▶ [The task]:
Go through the listing and copy each line that has the string "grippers" in it.

__________________________________________________

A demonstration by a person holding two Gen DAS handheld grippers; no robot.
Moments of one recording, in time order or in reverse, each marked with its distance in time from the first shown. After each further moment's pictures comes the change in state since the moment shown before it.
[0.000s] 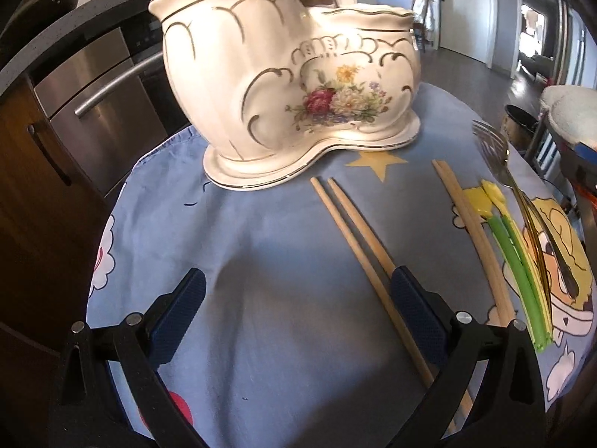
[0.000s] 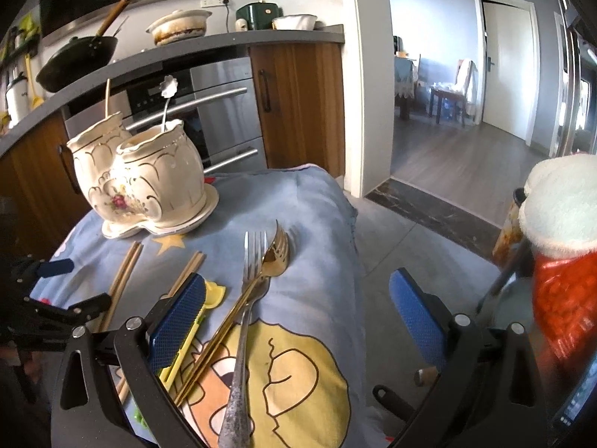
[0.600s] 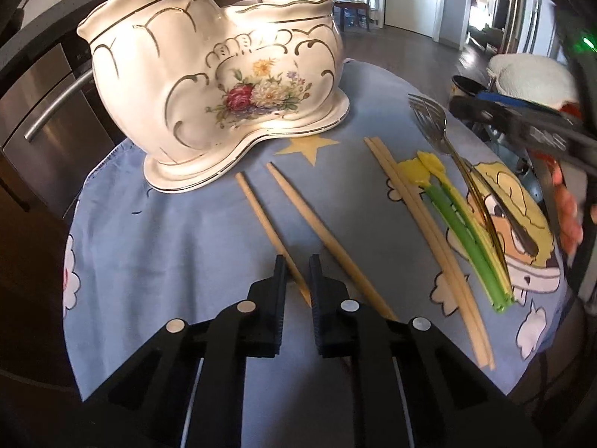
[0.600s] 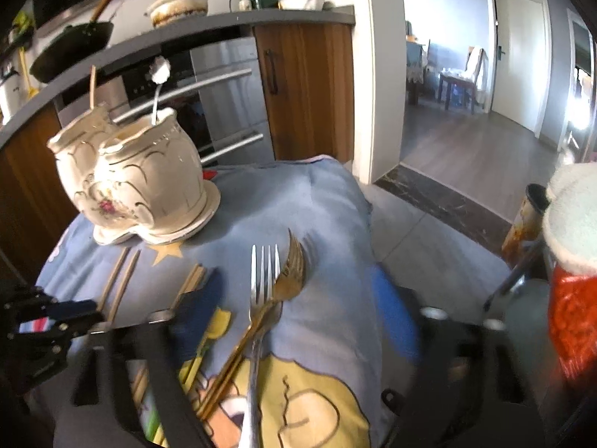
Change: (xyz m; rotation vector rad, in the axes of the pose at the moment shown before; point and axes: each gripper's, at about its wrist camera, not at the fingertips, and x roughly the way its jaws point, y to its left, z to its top) left arm -0.006 -0.008 0.004 0.147 0.048 -0.181; right arm 0.051 0.016 0.027 -0.009 0.114 0.006
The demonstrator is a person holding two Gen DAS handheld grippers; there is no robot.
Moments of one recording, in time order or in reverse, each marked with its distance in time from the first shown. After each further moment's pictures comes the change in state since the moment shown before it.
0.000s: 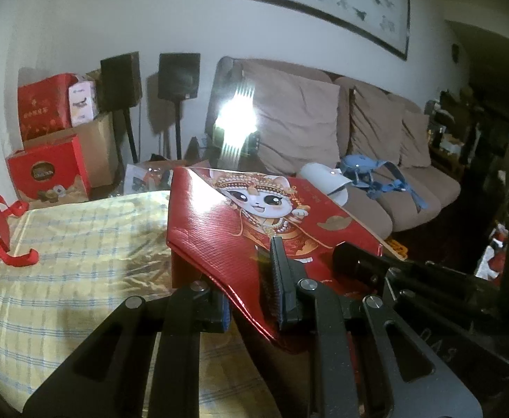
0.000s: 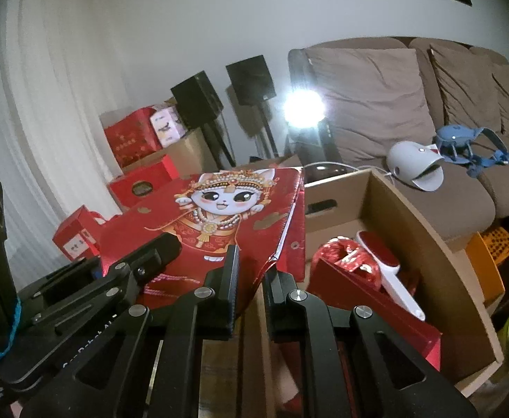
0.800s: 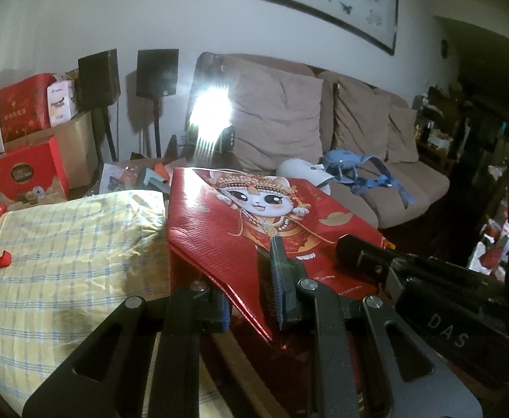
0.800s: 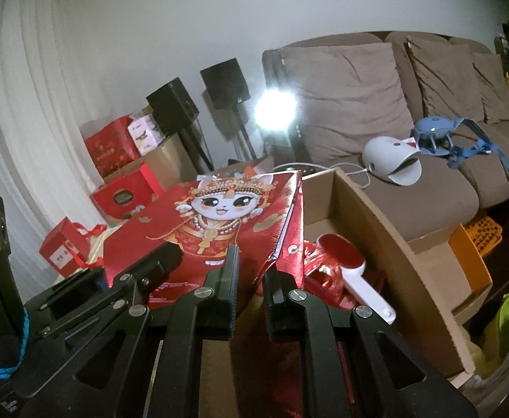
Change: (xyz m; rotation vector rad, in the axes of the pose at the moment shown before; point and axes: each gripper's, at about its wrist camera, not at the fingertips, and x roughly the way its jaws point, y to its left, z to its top) left arm 0.023 -0.037 -0.001 0.015 0.006 -0.051; right arm -0.013 -0.041 0.005 0.049 -0.014 -0.058
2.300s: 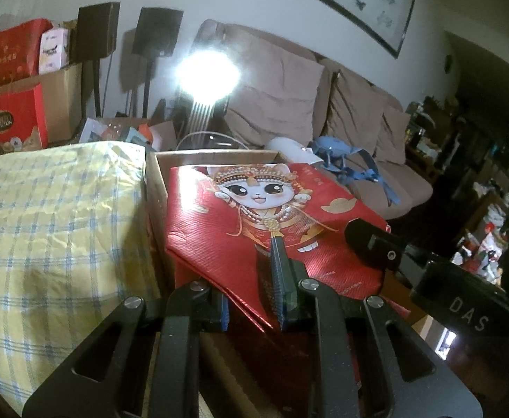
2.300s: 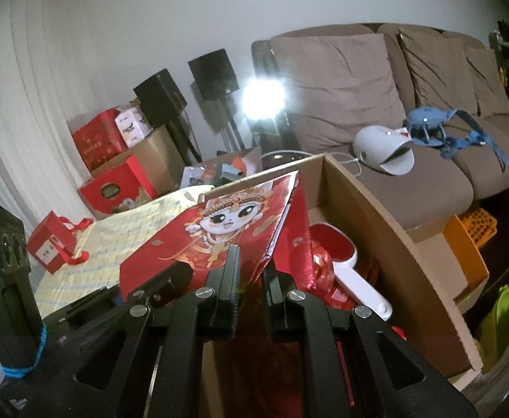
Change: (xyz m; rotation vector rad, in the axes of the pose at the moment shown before) left arm 0.040 0.024 -0.029 -0.126 0.099 -0.100; right arm 0.023 -0.012 -0.014 0.012 0.039 -0.041
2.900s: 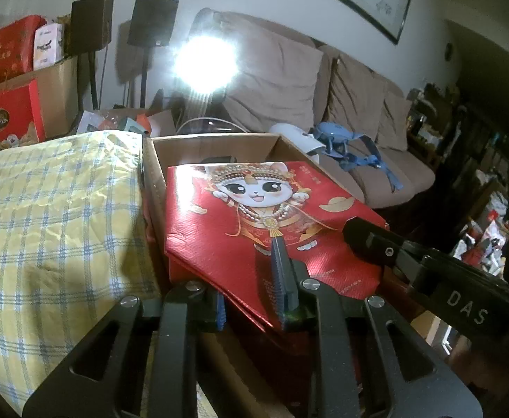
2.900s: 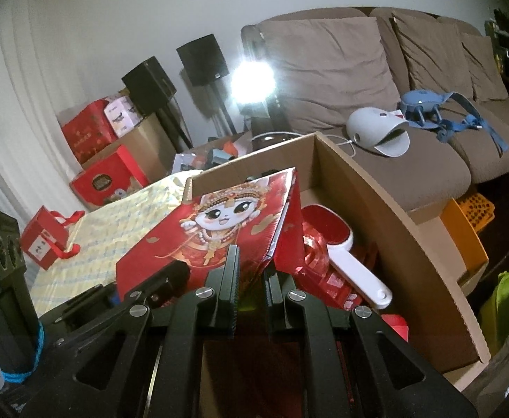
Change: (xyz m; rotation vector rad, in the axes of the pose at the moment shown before) left arm 0.013 -0.002 -0.010 0.023 0.041 0.007; right arm 0.013 -0.010 -0.007 0.028 0.057 -0.023
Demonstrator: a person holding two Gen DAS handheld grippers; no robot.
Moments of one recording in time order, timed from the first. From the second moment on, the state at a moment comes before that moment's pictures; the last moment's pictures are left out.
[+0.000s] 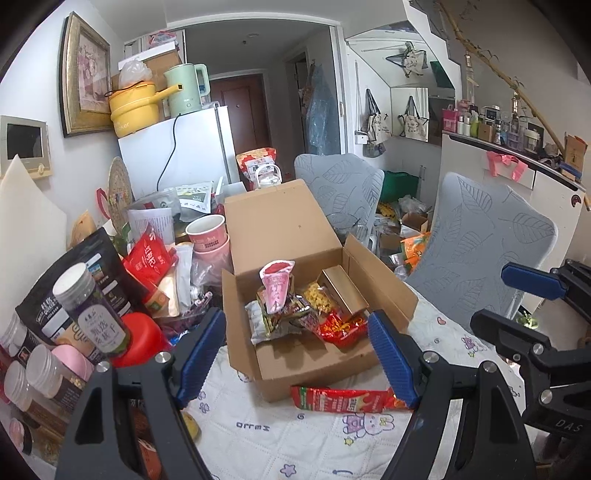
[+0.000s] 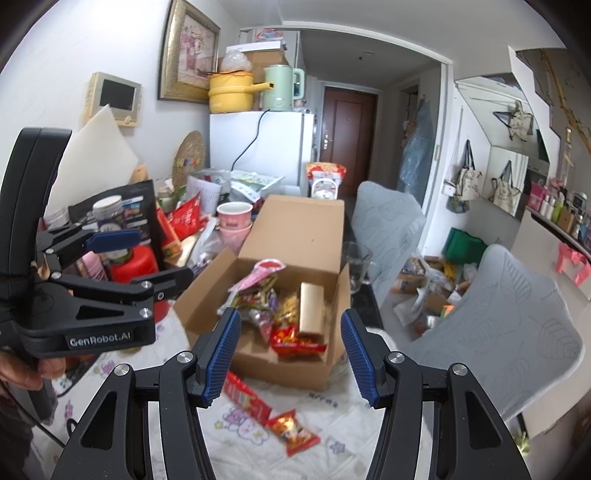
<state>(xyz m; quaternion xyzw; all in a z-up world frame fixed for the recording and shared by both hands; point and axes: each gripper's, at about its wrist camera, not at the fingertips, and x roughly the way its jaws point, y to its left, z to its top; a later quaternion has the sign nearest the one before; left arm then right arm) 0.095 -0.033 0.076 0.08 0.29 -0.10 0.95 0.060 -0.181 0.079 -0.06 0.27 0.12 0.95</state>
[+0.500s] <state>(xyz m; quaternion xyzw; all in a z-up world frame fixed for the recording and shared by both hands) 0.051 -0.025 0.041 0.08 0.31 -0.11 0.94 0.026 -0.187 0.026 -0.03 0.31 0.14 0.94</state>
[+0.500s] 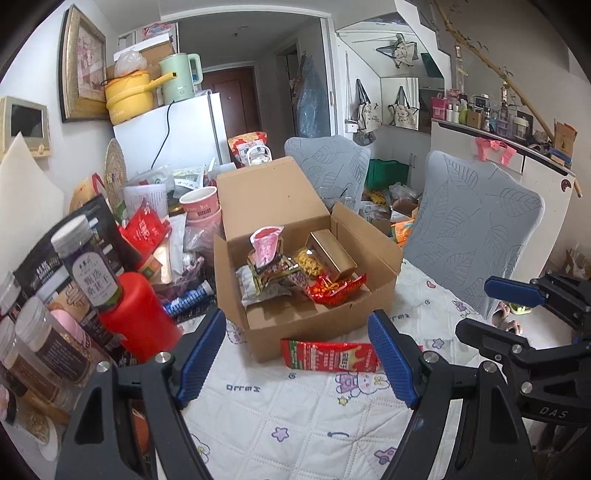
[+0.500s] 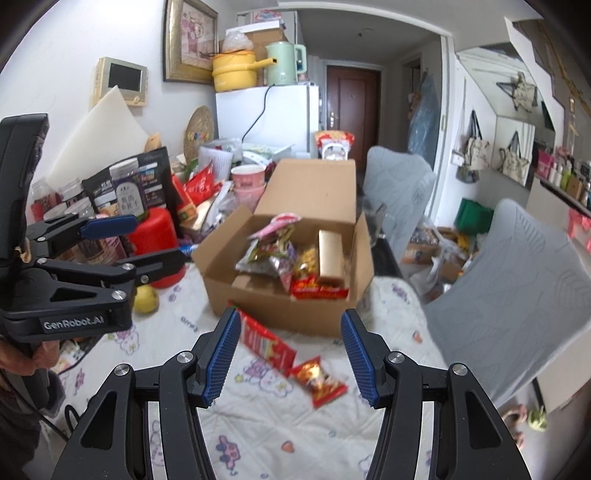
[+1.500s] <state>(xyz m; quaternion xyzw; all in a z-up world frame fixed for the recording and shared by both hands) 0.064 -0.006 -0.048 0.03 0.39 -0.13 0.91 0.093 -0.171 -0.067 -0.02 0.40 0.22 0.89</state>
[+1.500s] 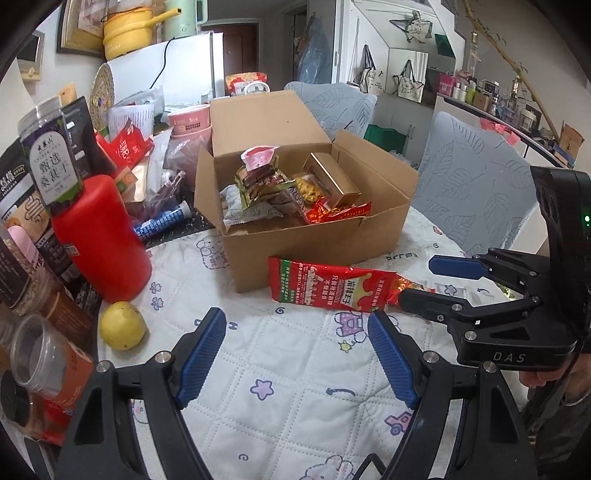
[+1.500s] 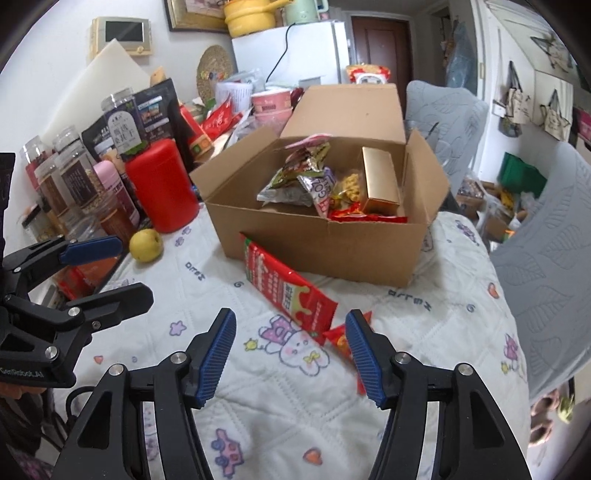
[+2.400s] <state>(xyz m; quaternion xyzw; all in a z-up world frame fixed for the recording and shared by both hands) 0.101 0.004 -0.071 0.01 0.41 -0.10 0.91 0.168 -0.128 -0.128 -0.07 0.48 0.33 0.81</state>
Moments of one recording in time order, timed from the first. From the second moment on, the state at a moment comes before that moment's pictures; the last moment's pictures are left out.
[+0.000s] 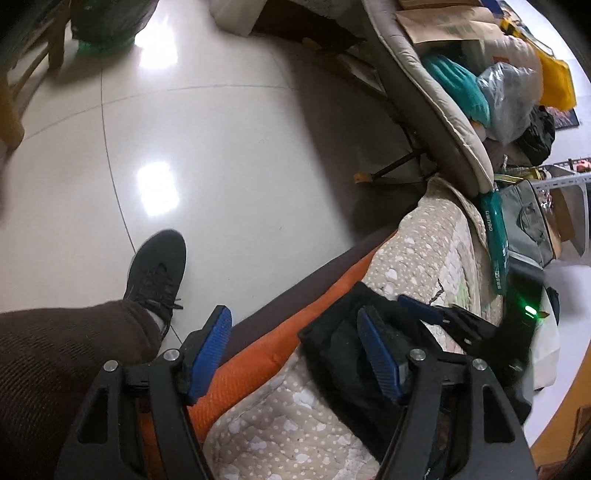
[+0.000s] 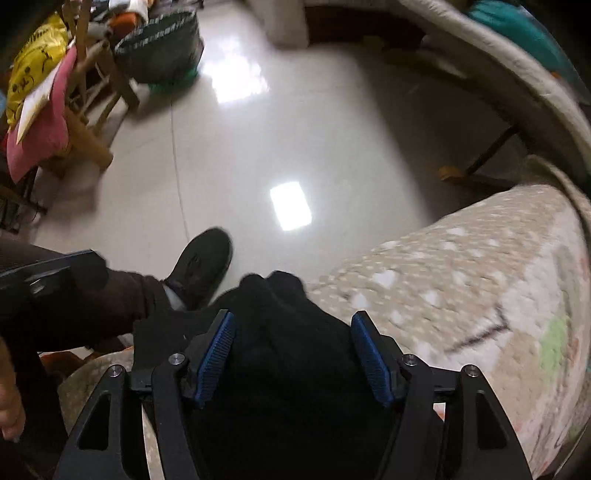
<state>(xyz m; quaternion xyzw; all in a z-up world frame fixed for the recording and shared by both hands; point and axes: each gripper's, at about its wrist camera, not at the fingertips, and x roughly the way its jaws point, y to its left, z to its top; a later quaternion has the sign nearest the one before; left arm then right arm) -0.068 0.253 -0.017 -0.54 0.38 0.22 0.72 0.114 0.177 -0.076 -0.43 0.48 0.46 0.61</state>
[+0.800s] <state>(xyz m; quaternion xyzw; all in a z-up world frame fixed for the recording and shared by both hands) -0.026 0.211 -0.014 -0.49 0.39 0.13 0.77 0.116 0.150 -0.015 -0.32 0.45 0.47 0.69</state>
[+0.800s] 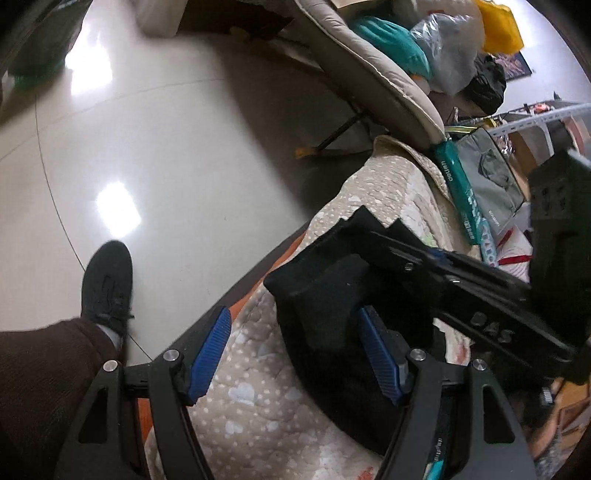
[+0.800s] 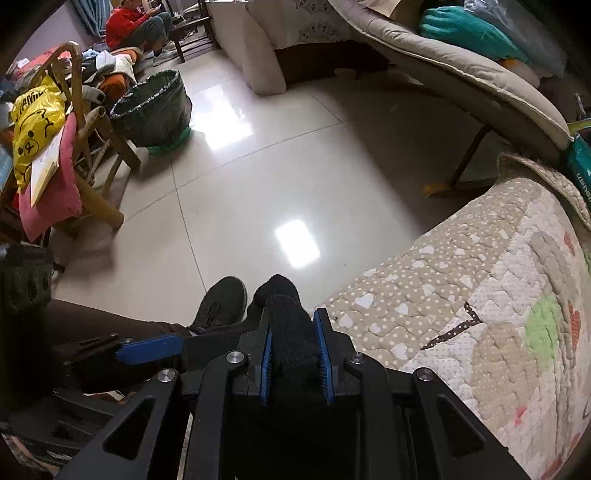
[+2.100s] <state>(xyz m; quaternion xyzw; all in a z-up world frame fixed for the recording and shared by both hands) 0.060 -0.021 0.053 -0.24 0.48 -0.11 0.83 0.164 -0.137 0.019 -0.17 0.48 0.36 0.78</state>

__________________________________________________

▶ [Output below]:
A demonstration by a person holding two Gen DAS handheld grippers; no robot.
The demonstrator is a person holding two Gen DAS handheld grippers; there is no robot.
Demonstrator: a person holding two Gen DAS handheld grippers; no robot.

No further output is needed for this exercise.